In the field of drive systems, a slew drive is a device that can safely hold radial and axial loads, as well as transmit a torque for rotation. A slew drive employs a worm mechanism, also called a screw drive, to turn a gear about an axis perpendicular to the axis of the worm. This combination reduces the speed of the driven member and also multiplies its torque. There are many applications for the slew drive. Currently, they are employed in the generation of renewable energy, particularly in solar and wind energy. Due to the load-holding power and rotational torque strength of slew drives, they are well suited to solar trackers and wind turbines. They can, however, be employed in substantially any instance where rotational movement, or “slewing” is desired.
While the current slew drives function quite well in performing the desired tasks, they can be difficult to attach to the structure to be rotated, can be heavy and can also be costly. Attaching a slew drive to structures to be rotated usually requires the fabrication of fittings to couple structures to the drive. Also, as the slew drive is increased in size to meet various uses, the weight can become increasingly problematic since as the worm and the driven gear are increased in size, the weight of material can rise quickly. In the industries in which slew drives are primarily used, less weight allows for quicker an easier installation of the drive, and less weight also allows for less manpower and additional cost savings.
Additionally, the cost of a slew drive often depends on the accuracy of rotation of the drive.
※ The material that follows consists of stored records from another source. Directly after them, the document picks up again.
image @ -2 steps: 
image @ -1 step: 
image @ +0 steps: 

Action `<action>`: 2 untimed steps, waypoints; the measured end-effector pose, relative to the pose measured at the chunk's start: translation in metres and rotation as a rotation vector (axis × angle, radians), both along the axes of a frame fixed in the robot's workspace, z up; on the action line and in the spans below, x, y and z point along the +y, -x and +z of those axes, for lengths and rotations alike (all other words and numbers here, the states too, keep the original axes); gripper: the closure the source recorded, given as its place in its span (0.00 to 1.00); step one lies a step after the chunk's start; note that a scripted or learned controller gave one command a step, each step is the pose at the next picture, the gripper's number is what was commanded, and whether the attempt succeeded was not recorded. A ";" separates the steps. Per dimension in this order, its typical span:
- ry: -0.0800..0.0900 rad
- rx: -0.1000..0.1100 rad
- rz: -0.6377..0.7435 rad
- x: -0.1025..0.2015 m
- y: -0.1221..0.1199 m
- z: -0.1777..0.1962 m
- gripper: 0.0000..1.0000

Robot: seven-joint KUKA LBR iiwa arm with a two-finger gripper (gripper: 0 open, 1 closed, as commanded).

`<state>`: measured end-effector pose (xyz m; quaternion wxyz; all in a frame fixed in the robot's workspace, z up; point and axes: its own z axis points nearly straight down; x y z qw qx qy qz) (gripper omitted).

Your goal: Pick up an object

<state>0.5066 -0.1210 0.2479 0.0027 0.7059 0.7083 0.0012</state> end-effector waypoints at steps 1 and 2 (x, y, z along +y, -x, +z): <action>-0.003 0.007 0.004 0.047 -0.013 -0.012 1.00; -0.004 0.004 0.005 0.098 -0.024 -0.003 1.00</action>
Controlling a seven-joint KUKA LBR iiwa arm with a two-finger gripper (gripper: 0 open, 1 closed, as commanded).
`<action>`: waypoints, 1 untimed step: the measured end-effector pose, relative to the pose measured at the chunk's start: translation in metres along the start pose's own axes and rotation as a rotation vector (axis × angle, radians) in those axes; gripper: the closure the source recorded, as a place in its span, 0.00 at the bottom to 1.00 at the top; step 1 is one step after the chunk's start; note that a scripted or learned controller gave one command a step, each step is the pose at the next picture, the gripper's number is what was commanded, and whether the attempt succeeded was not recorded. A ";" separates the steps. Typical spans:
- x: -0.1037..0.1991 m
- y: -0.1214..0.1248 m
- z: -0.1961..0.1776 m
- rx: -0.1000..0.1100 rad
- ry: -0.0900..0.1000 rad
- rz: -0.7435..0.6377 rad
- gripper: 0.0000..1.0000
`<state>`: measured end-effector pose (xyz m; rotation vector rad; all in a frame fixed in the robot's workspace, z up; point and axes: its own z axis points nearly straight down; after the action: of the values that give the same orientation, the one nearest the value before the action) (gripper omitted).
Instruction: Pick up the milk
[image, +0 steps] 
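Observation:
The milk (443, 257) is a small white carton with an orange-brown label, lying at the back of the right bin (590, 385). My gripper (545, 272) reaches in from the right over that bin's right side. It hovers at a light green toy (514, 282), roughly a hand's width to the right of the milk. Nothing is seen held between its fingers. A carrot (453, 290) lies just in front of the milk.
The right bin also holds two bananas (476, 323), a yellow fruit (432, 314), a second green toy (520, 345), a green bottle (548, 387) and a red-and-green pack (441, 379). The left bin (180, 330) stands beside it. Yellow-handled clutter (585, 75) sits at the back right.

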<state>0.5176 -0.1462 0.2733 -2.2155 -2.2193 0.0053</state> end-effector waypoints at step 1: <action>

A high accuracy is accomplished during fabrication of the driven gear. The tolerances achieved when machining or otherwise creating the teeth of the gear can greatly add to the cost of the slew drive, depending on the accuracy desired. This accuracy can be compromised during assembly of the slew drive gearbox. Bearings are tempered, and other heat treatments, are often required during assembly. These fluctuations in temperature can distort and reduce the accuracy of the driven gear. Thus, to maintain accuracy, the driven gear is often refinished to restore tolerances and eliminate distortions. Often, these tolerances cannot be completely restored to the original. This further adds to the cost of the drive. Accuracy is also reduced by the normal wear over time, on the driven gear as it is used.
It would be highly advantageous, therefore, to remedy the foregoing and other deficiencies inherent in the prior art.
An object of the present invention is to provide a new and improved slew drive.
Another object of the present invention is to provide a slew drive that has reduced weight.
Yet another object of the present invention is to provide a slew drive with increased accuracy.
And another object of the present invention is to provide a slew drive with a replaceable driven gear segment.
And yet another object of the present invention is to make the installation of a slew drive easier.